Context windows have limits. You need to budget tokens across sources:

def budget_context(messages: list, max_tokens: int = 8000) -> list:
    """Trim context to fit within the token budget.
    
    Simple heuristic: ~4 chars per token for English text.
    In production, use tiktoken for accurate counting.
    """
    CHARS_PER_TOKEN = 4
    max_chars = max_tokens * CHARS_PER_TOKEN

    total = sum(len(m["content"]) for m in messages)
    if total <= max_chars:
        return messages  # Fits already

    # Priority: keep system prompt + current message, trim history from oldest
    system_msgs = [m for m in messages if m["role"] == "system"]
    user_msgs = [m for m in messages if m["role"] != "system"]

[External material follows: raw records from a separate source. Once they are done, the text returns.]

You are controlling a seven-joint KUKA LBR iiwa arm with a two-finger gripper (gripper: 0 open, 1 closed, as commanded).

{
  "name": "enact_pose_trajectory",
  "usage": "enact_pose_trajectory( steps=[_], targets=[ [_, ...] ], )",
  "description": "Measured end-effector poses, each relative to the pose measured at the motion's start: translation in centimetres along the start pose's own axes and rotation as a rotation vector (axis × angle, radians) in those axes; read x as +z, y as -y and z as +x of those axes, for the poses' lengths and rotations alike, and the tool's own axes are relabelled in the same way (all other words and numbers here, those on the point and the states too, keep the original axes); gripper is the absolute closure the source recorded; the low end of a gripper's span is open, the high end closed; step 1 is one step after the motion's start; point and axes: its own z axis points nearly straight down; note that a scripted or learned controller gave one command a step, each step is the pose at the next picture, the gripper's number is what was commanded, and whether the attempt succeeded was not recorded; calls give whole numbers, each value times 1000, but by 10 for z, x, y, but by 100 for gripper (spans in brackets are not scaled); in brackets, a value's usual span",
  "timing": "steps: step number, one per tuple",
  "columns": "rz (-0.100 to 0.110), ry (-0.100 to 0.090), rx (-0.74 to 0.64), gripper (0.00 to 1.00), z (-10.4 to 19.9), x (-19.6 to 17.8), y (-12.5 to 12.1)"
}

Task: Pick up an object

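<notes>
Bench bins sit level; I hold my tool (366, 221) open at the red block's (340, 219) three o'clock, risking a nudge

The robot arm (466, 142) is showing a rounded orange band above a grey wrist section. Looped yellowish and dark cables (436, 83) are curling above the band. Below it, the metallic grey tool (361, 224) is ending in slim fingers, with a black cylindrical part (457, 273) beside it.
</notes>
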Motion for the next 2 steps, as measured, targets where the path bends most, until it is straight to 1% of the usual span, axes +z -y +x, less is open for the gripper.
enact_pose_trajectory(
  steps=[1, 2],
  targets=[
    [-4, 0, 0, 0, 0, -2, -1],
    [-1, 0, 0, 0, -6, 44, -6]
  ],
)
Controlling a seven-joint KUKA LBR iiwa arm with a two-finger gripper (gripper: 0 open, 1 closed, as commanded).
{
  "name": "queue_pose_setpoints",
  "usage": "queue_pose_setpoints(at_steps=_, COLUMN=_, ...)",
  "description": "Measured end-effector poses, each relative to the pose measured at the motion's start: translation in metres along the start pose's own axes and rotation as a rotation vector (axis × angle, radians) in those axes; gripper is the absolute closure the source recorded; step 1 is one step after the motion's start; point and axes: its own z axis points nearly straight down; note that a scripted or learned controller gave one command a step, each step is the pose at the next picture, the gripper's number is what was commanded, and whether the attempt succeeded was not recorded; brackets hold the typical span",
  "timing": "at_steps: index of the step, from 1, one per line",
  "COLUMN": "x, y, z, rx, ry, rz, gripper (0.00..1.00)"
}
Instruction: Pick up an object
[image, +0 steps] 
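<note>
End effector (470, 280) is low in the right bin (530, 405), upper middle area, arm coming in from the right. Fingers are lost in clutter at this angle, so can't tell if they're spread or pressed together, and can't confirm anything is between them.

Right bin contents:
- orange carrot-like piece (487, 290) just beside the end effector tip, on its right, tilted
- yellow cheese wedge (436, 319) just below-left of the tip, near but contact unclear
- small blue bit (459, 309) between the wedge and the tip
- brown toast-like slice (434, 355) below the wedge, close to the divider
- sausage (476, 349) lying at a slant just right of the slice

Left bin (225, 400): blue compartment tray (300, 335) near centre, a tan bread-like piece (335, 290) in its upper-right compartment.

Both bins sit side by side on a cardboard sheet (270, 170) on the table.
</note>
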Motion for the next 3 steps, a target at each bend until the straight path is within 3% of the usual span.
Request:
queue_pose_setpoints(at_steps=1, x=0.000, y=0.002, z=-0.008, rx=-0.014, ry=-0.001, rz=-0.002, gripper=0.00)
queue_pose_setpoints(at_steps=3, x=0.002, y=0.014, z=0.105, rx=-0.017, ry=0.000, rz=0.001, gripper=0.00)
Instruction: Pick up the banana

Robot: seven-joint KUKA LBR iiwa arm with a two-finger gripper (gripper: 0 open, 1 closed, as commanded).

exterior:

    # Always keep the last user message
    current = user_msgs[-1:]
    history = user_msgs[:-1]

    # Trim history from the oldest until it fits
    budget_remaining = max_chars - sum(len(m["content"]) for m in system_msgs + current)
    trimmed_history = []
    for msg in reversed(history):
        if budget_remaining - len(msg["content"]) > 0:
            trimmed_history.insert(0, msg)
            budget_remaining -= len(msg["content"])
        else:
            break

    return system_msgs + trimmed_history + current

Putting It Together

# Setup: store some context
client.hset("agent:config:demo_agent", mapping={
    "role": "You are a helpful AI assistant.",
    "constraints": "Be concise and accurate.",
    "output_format": "Plain text.",
})

client.hset("memory:user_42", mapping={
    "name": "Bob",
    "preferred_language": "English",
    "tier": "free",
})

# Add conversation
for msg in [
    ("user", "Hi, I need help with my account"),
    ("assistant", "Sure! What do you need help with?"),
    ("user", "I want to upgrade to premium"),
]:
    data = json.dumps({"role": msg[0], "content": msg[1], "ts": time.time()})
    client.rpush("chat:sess_42", data)
client.expire("chat:sess_42", 1800)

# Store a tool result
client.hset("tool:sess_42:step_1", mapping={
    "tool": "check_account",
    "result": json.dumps({"plan": "free", "eligible_upgrade": True}),
    "timestamp": str(time.time()),
})
client.expire("tool:sess_42:step_1", 3600)

# Assemble context
context = assemble_context("user_42", "sess_42", "demo_agent", "How much does premium cost?")
budgeted = budget_context(context, max_tokens=4000)

print(f"Assembled {len(context)} messages, budgeted to {len(budgeted)}")
for msg in budgeted:
    print(f"  [{msg['role']}] {msg['content'][:80]}...")

Context Assembly Flow

Step Source Valkey Command Purpose
1 System config HGETALL agent:config:{id} Agent role + constraints
2 User memory HGETALL memory:{user_id} Preferences, history
3 Knowledge base FT.SEARCH or LRANGE Retrieved docs (RAG)
4 Chat history LRANGE chat:{session} -10 -1 Recent conversation
5 Tool outputs HGETALL tool:{session}:step_* Function call results
6 Current message (from input) What the user just said

Key insight from Philipp Schmid (Google DeepMind): "Context engineering is a system, not a string. Context isn't just a static prompt template - it's the output of a system that runs before the main LLM call."